### TASK TO COMPLETE
Because the copy must hold no pictures, return the data below with all of its words intact.

START COLLECTED DATA

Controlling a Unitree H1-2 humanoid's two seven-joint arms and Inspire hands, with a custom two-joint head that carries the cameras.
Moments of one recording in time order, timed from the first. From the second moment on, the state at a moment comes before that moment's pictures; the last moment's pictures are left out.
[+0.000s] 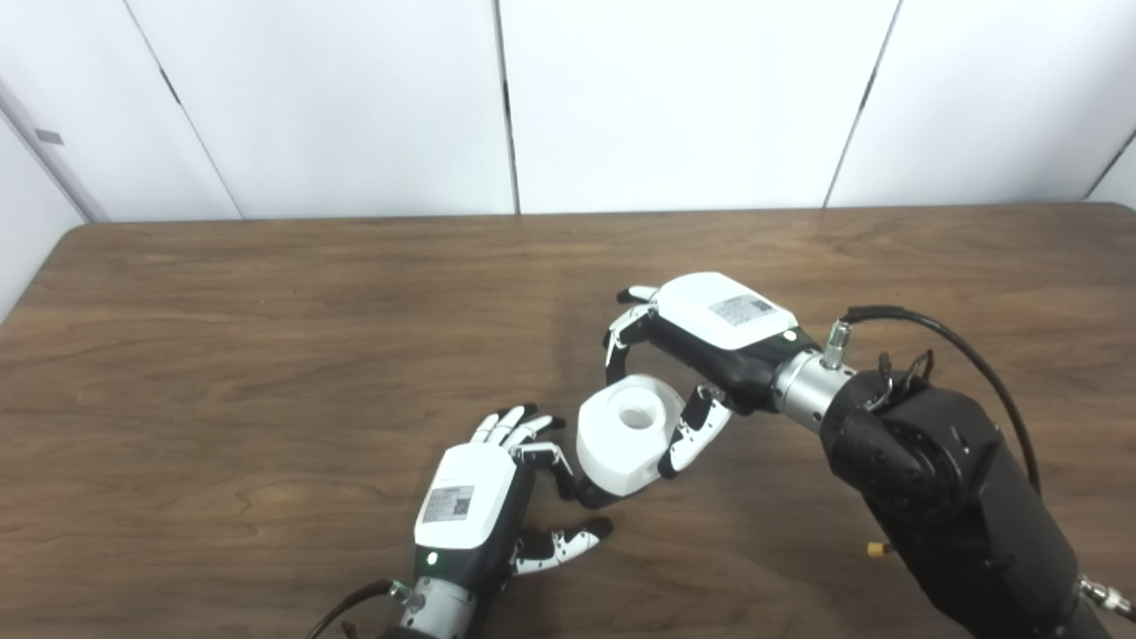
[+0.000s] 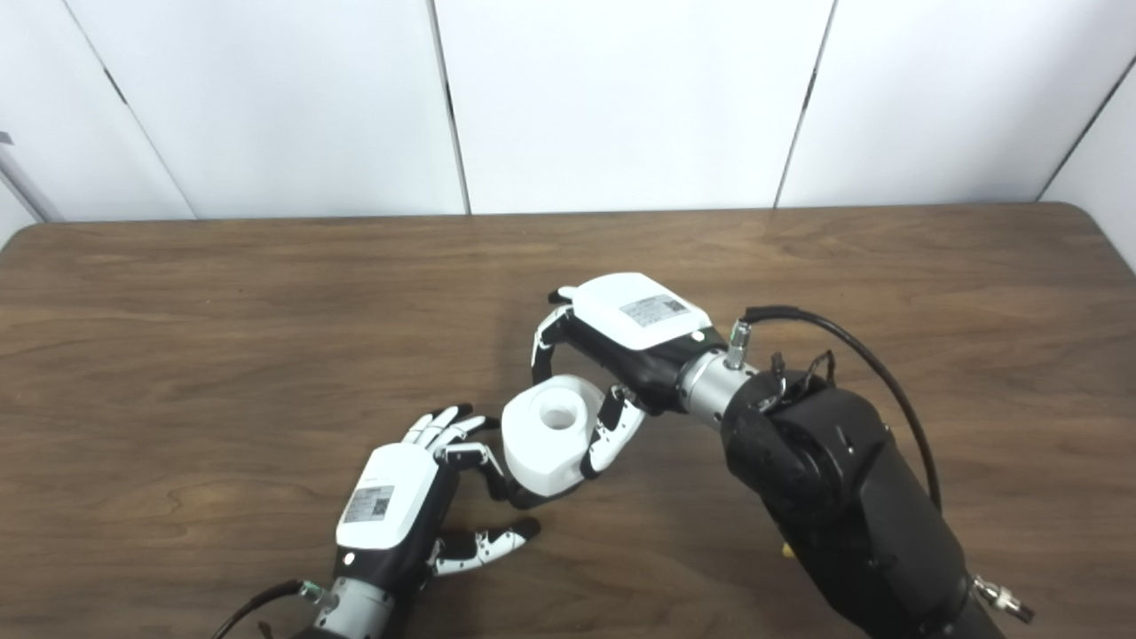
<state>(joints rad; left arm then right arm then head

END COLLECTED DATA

### ANSWER BELOW
Controlling a Unitree H1-2 humanoid's two seven-joint arms and Inspire hands, with a custom two-joint head that carries the cameras.
Moments of one recording in time order, timed from the first. From the second moment on, the state at a moment comes before that moment's pictures; the last moment's pictures are left out.
[+0.000s] 
[+0.000s] 
<state>(joints rad; left arm then right arm then head

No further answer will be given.